Task prompt:
Lines with "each": please show every one of them from the listing below.

Dataset excerpt:

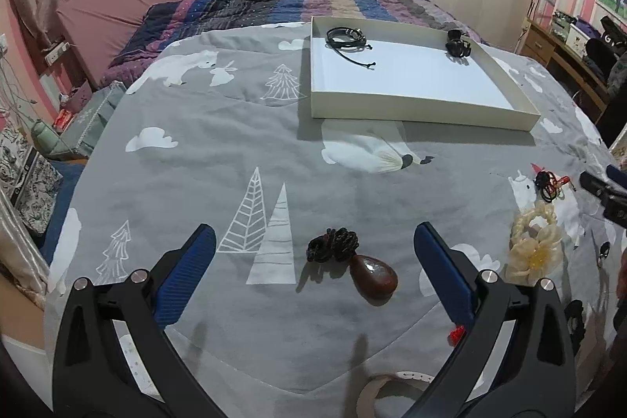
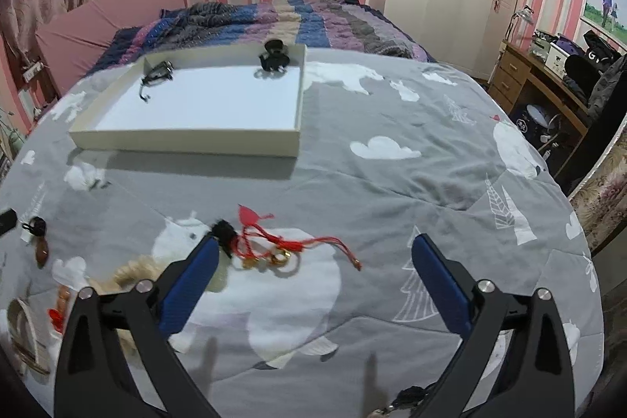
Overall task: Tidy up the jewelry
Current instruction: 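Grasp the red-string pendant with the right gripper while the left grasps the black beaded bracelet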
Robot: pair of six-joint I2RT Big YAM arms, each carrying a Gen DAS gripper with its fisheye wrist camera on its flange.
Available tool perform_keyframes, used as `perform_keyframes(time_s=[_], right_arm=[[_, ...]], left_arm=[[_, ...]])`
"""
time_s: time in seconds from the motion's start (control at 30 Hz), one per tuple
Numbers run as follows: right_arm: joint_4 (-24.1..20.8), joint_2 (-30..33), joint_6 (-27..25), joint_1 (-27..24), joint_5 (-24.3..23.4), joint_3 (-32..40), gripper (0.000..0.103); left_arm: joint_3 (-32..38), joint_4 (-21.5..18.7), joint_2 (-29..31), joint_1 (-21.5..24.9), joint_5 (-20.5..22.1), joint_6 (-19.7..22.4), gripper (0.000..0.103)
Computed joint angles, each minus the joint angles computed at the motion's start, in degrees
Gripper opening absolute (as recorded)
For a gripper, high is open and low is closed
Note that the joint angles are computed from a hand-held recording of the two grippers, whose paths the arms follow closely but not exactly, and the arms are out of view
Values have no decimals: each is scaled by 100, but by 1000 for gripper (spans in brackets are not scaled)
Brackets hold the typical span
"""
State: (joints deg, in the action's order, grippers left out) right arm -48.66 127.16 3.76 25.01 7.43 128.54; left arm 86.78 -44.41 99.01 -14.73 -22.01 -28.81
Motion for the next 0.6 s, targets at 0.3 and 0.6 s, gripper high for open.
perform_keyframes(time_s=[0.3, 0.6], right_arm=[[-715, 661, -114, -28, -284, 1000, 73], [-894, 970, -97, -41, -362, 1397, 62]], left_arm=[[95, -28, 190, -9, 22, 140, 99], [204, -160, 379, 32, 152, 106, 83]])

Result of this task:
Robot: pair of six-joint I2RT Big YAM arms, each carrying a Gen DAS gripper with its fisheye wrist camera on its flange.
Computed joint angles, each minus the joint angles computed at the motion's start, in degrees
Values have no decimals: each is scaled by 100, but by 1000 for gripper (spans in brackets are not scaled)

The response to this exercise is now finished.